IBM / jupyterlab-s3-browser

A JupyterLab extension for browsing S3-compatible object storage
Apache License 2.0
119 stars 41 forks source link

access s3 content from Python #79

Closed PhE closed 1 year ago

PhE commented 2 years ago

The S3 content is accessible with the browser pane on the left. But the S3 content is not visible from the Python code inside the Notebook.

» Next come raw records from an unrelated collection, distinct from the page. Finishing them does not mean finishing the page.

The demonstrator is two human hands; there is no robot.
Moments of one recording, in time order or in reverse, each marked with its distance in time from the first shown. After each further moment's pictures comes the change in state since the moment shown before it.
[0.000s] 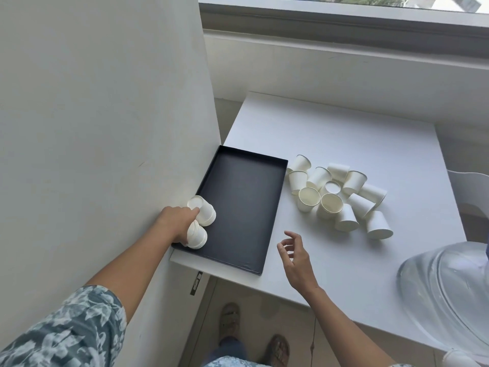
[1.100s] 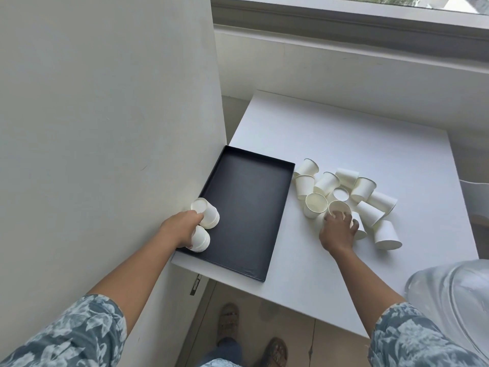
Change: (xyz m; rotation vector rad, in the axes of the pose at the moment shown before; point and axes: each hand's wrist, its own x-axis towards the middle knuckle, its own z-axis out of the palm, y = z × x) left_hand 0.011 -0.003 0.016 -0.273 -0.037 0.024; right_hand 0.116 -0.008 -0.079 -1.174 0.072 0.240
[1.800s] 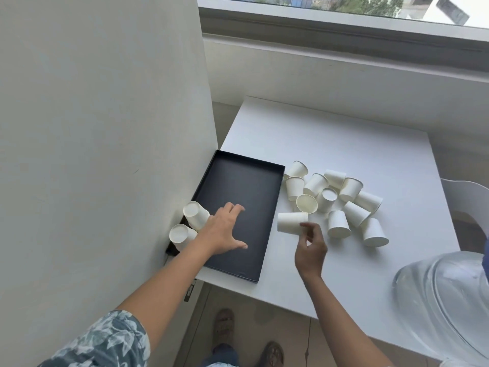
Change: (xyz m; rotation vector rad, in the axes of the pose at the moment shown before) left_hand -0.004 0.106 -0.016 -0.419 0.304 0.240; right_hand -0.087 -0.045 0.006 1.275 0.414 0.055
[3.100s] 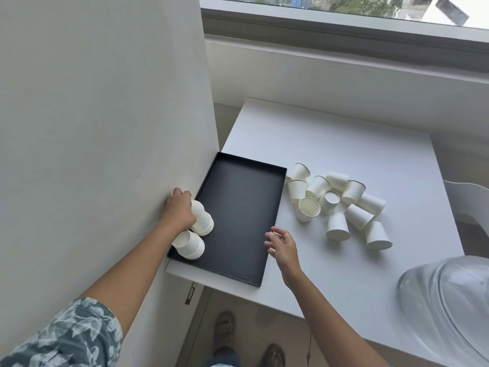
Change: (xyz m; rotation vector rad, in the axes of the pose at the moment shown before) left_hand 0.017 -0.086 -0.051 0.058 0.141 -0.472; right_hand -0.021 -0.030 0.042 0.285 -0.433 0.555
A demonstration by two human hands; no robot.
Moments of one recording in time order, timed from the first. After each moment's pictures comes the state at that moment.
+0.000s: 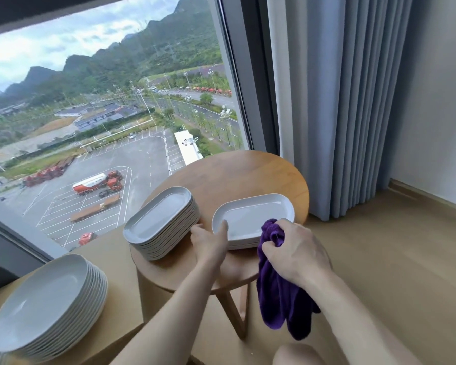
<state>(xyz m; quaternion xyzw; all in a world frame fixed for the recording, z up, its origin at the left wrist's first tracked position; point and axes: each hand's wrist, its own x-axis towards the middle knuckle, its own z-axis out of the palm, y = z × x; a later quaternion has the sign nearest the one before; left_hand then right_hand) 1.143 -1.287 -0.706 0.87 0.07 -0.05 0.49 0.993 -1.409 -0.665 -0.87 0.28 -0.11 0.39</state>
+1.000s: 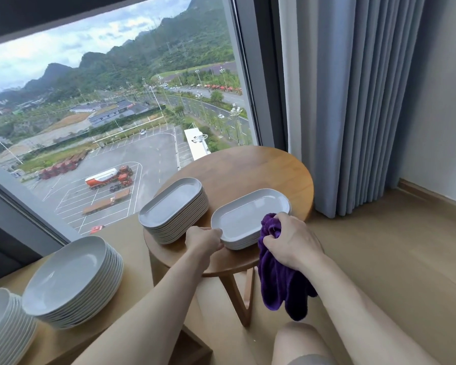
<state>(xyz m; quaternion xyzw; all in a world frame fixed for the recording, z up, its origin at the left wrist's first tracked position) 1.142 -1.243 -0.697 0.80 0.14 -0.13 0.57 0.999 -1.406 -0.679 -0.89 0.24 -0.08 0.37</state>
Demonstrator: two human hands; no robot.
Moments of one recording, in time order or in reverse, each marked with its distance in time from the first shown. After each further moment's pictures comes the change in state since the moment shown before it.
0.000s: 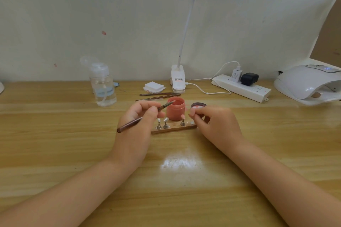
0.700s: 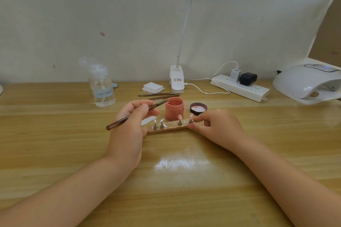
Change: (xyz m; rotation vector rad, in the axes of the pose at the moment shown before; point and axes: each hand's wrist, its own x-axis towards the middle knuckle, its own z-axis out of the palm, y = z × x) left_hand 0.005 0.001 -0.001 -0.211 0.100 -0.167; right_hand 0.006 0.010 -0.011 -0.116 -0.362 0.205
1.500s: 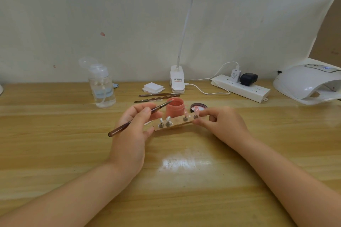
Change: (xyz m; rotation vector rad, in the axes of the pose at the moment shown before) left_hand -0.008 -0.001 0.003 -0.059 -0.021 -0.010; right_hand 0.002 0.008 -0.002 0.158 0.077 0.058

If I have a notebook.ipynb along with a data.txtfile in the same folder, the following code in the notebook will fail :

open('data.txt').read()

I understand the S3 content can't be exposed as a filesystem to the Python kernel. But we should have a way to access the S3 content from Python.

PhE commented 2 years ago

I managed to access the S3 content from my notebook with the s3fs module :

s3 = s3fs.S3FileSystem(
        key = os.environ['JUPYTERLAB_S3_ACCESS_KEY_ID'],
        secret = os.environ['JUPYTERLAB_S3_SECRET_ACCESS_KEY'],
        anon = False,
        client_kwargs = {'endpoint_url':os.environ['JUPYTERLAB_S3_ENDPOINT']},
)
s3.ls('my-bucket')  

It's working but is there a simplier way to get this s3fs access ?

I don't want my users to deal with the S3 credentials if they want to access the S3 content from their notebook.

TerenceLiu98 commented 1 year ago

@PhE I also facing this problem. Have you solved this problem? If yes, could you please share the solution? Thanks! :)

PhE commented 1 year ago

@TerenceLiu98 I solved it with a different approach : I use rclone to mount the S3 bucket. I start a background process with the rclone command. In my case this is a kubernetes pod with 2 containers (one for rclone, the other for jupyter).

It is more stable than s3fs and the users can browse it as usual.

PhE commented 1 year ago

Found the described workaround.

TerenceLiu98 commented 1 year ago

@TerenceLiu98 I solved it with a different approach : I use rclone to mount the S3 bucket. I start a background process with the rclone command. In my case this is a kubernetes pod with 2 containers (one for rclone, the other for jupyter).

It is more stable than s3fs and the users can browse it as usual.

I use a similar way to solve the problem as well, instead of rclone, I use juicefs, however, my environment is only Docker so I could not bind them into one pod. However juicefs needs the privileged option as it is FUSE, is rclone the same?

PhE commented 1 year ago

rclone does not require the privileged option. A simple rclone mount is enough. We also use rclone sync as a cheap local file cache. A good point, compared to juicefs, is that the file/folder hierarchy is conserved in the S3 bucket. I mean what you see in the bucket are the real files and folders names and not some cryptic unusable chunks.

TerenceLiu98 commented 11 months ago

rclone does not require the privileged option. A simple rclone mount is enough. We also use rclone sync as a cheap local file cache. A good point, compared to juicefs, is that the file/folder hierarchy is conserved in the S3 bucket. I mean what you see in the bucket are the real files and folders names and not some cryptic unusable chunks.

I found a CSI driver - (k8s-csi-s3) using S3 as the StorageClass and using geesefs (which may have better performance than the rclone) for POSIX. It is good for the usage scenario where combining jupyterlab and S3. I have tried both of the k8s-csi-s3 and juicefs-csidriver, and both of them are working well; however, the juicefs need an extra database for the metadata storage.